O g1 questionou o Ministério da Saúde e Governo do Amazonas sobre o andamento das reparações decorrentes da decisão judicial e o que foi feito a partir deste informativo da Abin, mas até a publicação desta reportagem não obteve resposta.
Ação civil pública
O MPF pede busca reparação pecuniária e simbólica às vítimas e familiares, sem caráter criminal. Uma decisão provisória já determinou que União, Estado e Município identifiquem os atingidos e ofereçam programas de assistência psicossocial. Agora, o MPF pede julgamento definitivo de mérito e tenta firmar um Termo de Ajustamento de Conduta (TAC) para acelerar o pagamento de indenizações.
➡️ Próximos passos
De acordo com Igor Jordão, novos documentos serão protocolados na Justiça Federal para reforçar que a União, o Estado e o Município tinham ciência da crise antes do colapso.
“O que buscamos é que os órgãos públicos reconheçam sua responsabilidade, formalizem desculpas e iniciem reparações financeiras, além da construção de espaços de memória coletiva”, disse.
Crise do oxigênio completa 5 anos; MPF afirma que governo federal já sabia da escassez
Foto: Lucas Macedo/g1 AM
LEIA TAMBÉM:
O dia em que faltou ar: crise do oxigênio em Manaus completa cinco anos
➡️Colapso da saúde e falta de oxigênio
Familiares reclamam da falta de oxigênio para seus pacientes internados no hospital.
Divulgação
No início de janeiro de 2021, Manaus enfrentava um crescimento exponencial de casos graves de Covid-19, impulsionado por uma segunda onda da pandemia e pela circulação de variantes mais transmissíveis do vírus.
A demanda por oxigênio, usada para manter pacientes com dificuldades respiratórias, aumentou vertiginosamente, muito além da capacidade de produção local e dos estoques disponíveis.
Segundo dados obtidos pelo g1 em 2021, o consumo de oxigênio em períodos sem pico de internação era, em média, de 15 a 17 mil metros cúbicos por dia. No dia 14 de janeiro, o consumo, no pico das internações, foi de 76,5 mil metros cúbicos.
O oxigênio usado nos hospitais do estado era fornecido pelas empresas White Martins, Carbox e Nitron, com produção total de 28,2 mil metros cúbicos diários. O déficit foi de 48,3 mil metros cúbicos.

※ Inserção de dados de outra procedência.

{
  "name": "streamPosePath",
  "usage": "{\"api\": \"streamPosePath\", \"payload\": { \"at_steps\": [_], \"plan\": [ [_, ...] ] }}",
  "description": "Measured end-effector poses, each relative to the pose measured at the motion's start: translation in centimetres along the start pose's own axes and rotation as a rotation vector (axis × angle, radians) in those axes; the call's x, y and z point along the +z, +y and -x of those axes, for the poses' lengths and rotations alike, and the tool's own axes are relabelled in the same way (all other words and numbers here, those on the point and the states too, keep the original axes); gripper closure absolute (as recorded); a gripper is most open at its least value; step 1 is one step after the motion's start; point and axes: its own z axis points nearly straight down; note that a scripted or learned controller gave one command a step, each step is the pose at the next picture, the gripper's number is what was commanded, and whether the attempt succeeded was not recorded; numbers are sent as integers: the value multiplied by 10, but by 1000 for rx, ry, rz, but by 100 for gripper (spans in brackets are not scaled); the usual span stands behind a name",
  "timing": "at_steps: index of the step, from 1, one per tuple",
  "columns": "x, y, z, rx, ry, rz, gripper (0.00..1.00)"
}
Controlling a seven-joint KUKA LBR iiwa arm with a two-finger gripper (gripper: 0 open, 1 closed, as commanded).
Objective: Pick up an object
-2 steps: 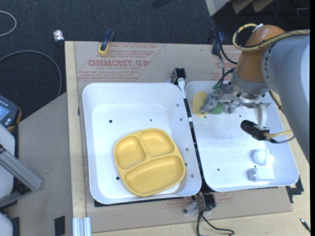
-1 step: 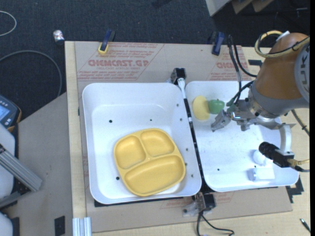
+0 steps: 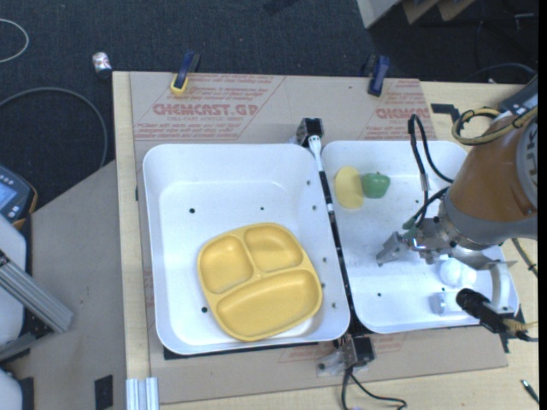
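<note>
A yellow oval object [image 3: 348, 186] and a small green object [image 3: 374, 184] lie touching each other at the far left of the right bin [image 3: 385, 310]. A yellow three-compartment plate [image 3: 259, 280] rests in the near half of the left bin [image 3: 171, 186]. My gripper [image 3: 395, 248] is low over the middle of the right bin, pointing left, in front of and a little right of the yellow and green objects and apart from them. I see nothing held in it. The arm's orange band [image 3: 496, 178] sits above it.
The two bins meet at a dark rail [image 3: 329, 220] running front to back. They stand on a cardboard-covered board [image 3: 256, 101] held by clamps at the back. Cables [image 3: 423, 156] hang over the right bin's back.
</note>
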Motion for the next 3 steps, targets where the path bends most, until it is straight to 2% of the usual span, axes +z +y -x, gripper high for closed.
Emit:
{"api": "streamPosePath", "payload": {
  "at_steps": [1, 2, 3],
  "plan": [
    [-14, 4, -2, -4, -3, 12, 100],
    [-108, -20, -56, -11, -1, 17, 100],
    [-61, -21, -111, -10, 1, 3, 100]
  ]
}}
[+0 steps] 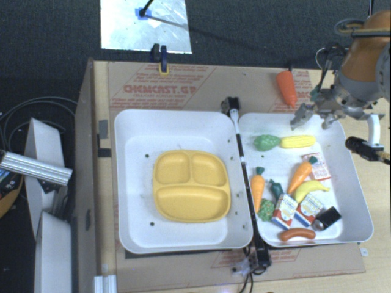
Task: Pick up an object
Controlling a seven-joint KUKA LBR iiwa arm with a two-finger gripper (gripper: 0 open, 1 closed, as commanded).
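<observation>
My gripper hangs over the far rim of the right bin. Its two fingers are spread open and nothing sits between them. Just below it lie a yellow corn cob and a green vegetable. Farther toward the front lie two carrots, a banana, small cartons, a sausage and a black block. An orange toy vegetable rests on the board outside the bin, to the gripper's left.
The left bin holds a yellow divided plate. A black divider strip runs between the bins. A clamp sits at the board's far edge, with a metal sheet beyond it.
</observation>
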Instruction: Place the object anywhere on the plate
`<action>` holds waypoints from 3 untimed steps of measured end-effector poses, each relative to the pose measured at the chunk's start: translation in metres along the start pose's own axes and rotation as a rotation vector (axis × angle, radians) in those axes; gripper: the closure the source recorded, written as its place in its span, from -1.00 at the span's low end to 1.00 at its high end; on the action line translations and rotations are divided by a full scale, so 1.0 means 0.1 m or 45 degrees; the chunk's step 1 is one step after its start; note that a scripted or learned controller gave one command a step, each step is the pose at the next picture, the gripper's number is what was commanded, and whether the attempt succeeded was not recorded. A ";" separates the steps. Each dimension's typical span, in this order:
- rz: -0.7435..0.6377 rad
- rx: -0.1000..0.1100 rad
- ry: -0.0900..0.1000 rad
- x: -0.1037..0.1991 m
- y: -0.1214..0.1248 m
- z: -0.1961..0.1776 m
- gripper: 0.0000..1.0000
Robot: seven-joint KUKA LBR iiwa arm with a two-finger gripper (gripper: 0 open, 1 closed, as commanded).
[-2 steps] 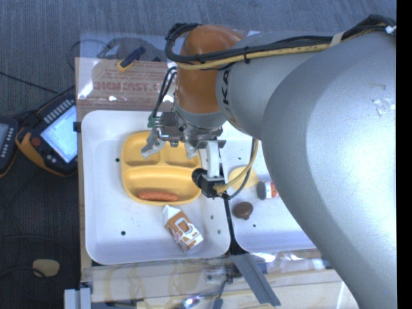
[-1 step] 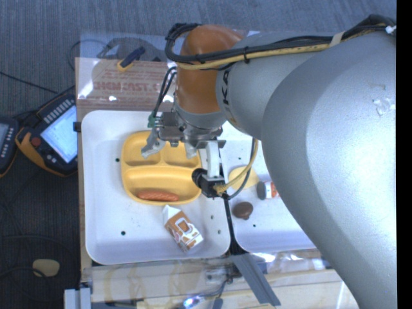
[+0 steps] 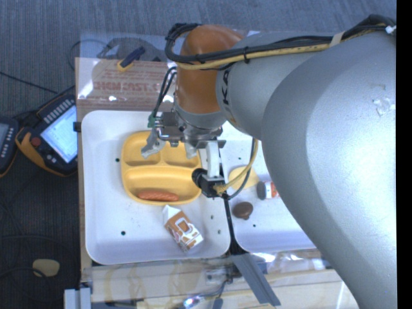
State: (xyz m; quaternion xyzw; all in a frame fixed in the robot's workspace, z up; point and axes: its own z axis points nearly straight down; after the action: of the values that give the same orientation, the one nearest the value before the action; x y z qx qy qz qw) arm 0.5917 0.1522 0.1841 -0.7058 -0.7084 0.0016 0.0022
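Observation:
A yellow divided plate lies in the left bin. In the plate's front compartment rests an orange-red sausage-shaped item. My gripper hangs over the plate's back compartments, pointing down. Its fingers stand spread apart and open, and bare yellow plate shows between them. A small brown-and-white carton lies on the bin floor in front of the plate, apart from it and from the gripper.
The right bin holds a brown rounded object and a small white-and-red item near its left wall. A cardboard sheet lies behind the left bin. The arm's large grey body covers most of the right side.

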 end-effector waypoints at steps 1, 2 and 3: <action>0.000 0.000 0.000 0.00 0.00 0.00 -1.00; 0.000 0.000 0.000 0.00 0.00 0.00 -1.00; 0.000 0.000 0.000 0.00 0.00 0.00 -1.00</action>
State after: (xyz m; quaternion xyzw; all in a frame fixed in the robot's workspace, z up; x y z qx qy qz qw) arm 0.5917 0.1522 0.1841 -0.7058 -0.7084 0.0016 0.0022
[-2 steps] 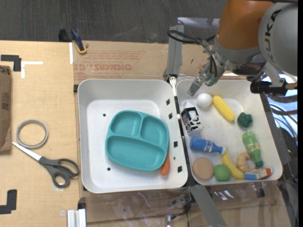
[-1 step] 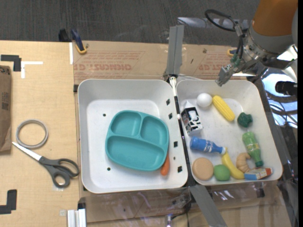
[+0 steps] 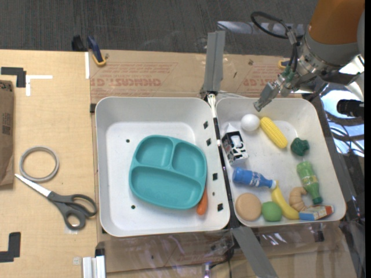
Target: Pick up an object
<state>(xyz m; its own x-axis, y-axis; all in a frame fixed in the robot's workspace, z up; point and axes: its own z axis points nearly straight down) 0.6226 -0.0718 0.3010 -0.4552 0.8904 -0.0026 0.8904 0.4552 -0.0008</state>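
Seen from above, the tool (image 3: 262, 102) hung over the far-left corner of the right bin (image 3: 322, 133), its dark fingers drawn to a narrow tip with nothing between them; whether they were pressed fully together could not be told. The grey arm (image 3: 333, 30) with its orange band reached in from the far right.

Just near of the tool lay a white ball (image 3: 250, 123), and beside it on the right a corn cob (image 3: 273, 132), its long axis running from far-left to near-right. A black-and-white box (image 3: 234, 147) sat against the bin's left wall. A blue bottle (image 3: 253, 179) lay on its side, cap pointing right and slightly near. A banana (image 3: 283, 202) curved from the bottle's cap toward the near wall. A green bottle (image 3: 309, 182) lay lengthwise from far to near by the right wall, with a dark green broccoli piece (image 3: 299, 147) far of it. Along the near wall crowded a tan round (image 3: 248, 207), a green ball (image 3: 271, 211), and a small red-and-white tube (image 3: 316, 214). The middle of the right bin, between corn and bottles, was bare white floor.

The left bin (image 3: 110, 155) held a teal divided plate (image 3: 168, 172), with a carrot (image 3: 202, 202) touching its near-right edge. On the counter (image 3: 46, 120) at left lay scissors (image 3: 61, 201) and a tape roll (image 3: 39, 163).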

Entenda o déficit de oxigênio em Manaus
Guilherme Luiz Pinheiro/G1
Com hospitais superlotados e os estoques esgotados, unidades de saúde passaram a reportar que não tinham mais oxigênio suficiente para atender todos os pacientes. O Serviço de Pronto Atendimento (SPA) do Alvorada fechou as portas após atingir a capacidade de atendimento.
Acompanhantes denunciaram o descaso com os pacientes que precisavam de oxigênio. Familiares de pessoas internadas formaram longas filas em frente a fornecedores privados na tentativa de comprar cilindros, enquanto hospitais apelavam por ajuda.

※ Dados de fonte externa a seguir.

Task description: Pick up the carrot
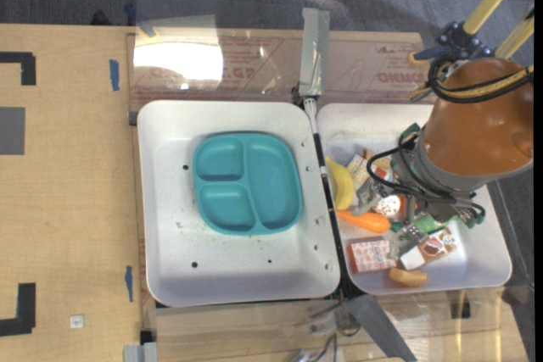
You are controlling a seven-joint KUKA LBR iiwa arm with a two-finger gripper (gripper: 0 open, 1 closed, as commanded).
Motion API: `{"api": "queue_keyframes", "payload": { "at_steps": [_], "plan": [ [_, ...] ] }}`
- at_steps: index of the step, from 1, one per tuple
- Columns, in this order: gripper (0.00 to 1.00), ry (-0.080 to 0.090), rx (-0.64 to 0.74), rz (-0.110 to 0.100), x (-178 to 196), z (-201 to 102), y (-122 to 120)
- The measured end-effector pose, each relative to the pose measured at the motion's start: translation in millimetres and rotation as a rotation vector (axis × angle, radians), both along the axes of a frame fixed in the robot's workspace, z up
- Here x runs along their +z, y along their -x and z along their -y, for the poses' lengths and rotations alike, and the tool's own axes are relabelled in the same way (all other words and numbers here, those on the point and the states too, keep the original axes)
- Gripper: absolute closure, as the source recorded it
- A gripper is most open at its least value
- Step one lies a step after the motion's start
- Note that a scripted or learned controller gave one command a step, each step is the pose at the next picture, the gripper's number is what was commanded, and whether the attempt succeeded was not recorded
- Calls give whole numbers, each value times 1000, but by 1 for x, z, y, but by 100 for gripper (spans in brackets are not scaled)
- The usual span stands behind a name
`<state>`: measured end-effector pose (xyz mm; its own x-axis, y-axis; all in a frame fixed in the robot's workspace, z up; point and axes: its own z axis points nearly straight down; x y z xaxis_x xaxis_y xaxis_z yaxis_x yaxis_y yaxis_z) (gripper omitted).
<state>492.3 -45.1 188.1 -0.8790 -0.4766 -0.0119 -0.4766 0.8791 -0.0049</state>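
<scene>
The carrot, small and orange, lies in the right bin near its left wall, just below a yellow banana. My gripper hangs under the orange wrist band over the middle of that bin, directly right of and slightly above the carrot. Its tip sits low among the items, close to the carrot's right end. The wrist hides much of the gripper from above. Nothing shows the carrot lifted; it rests on the bin floor.
A teal divided plate lies in the left bin. Around the carrot are a red-and-white box, a white carton, a green item and a tan bread-like piece. A metal divider runs between the bins.
</scene>
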Motion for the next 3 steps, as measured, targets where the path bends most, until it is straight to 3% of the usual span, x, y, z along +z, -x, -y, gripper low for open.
{"api": "queue_keyframes", "payload": {
  "at_steps": [1, 2, 3],
  "plan": [
    [0, 3, 426, -4, -3, -16, 1],
    [0, 5, 655, -6, -3, 25, -2],
    [0, 4, 678, -8, -3, -5, 11]
  ]
}}
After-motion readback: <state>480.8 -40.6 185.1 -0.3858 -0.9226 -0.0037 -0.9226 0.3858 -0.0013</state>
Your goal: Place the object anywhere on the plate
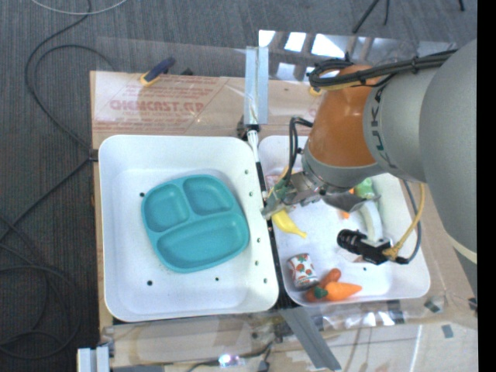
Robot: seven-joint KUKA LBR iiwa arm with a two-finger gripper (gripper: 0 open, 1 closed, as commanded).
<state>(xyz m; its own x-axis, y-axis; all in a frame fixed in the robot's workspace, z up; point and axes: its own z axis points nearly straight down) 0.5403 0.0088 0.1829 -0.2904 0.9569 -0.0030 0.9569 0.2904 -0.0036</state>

A partir daquele dia, mais de 500 pacientes foram transferidos às pressas para hospitais de outros estados brasileiros em aeronaves da Força Aérea e em transportes civis, em uma tentativa de aliviar a pressão sobre os hospitais locais.
Em nota, a Secretaria de Estado de Saúde do Amazonas (SES-AM) informou que, desde o período mais crítico da pandemia, o Governo do Amazonas vem adotando ações estruturantes para fortalecer a rede pública de saúde, com foco na ampliação da capacidade assistencial, na descentralização de serviços e no aprimoramento da gestão em situações de emergência sanitária. Entre as medidas implementadas estão: a expansão da infraestrutura hospitalar, o fortalecimento do parque tecnológico, a implantação de usinas de oxigênio em unidades de saúde, inclusive no interior do estado, além da criação e consolidação de protocolos operacionais voltados à resposta rápida em cenários de crise.
Praça Anjo da Esperança foi inaugurada em 2025 como forma de homenagear vítimas da Covid-19 e profissionais da linha de frente em Manaus.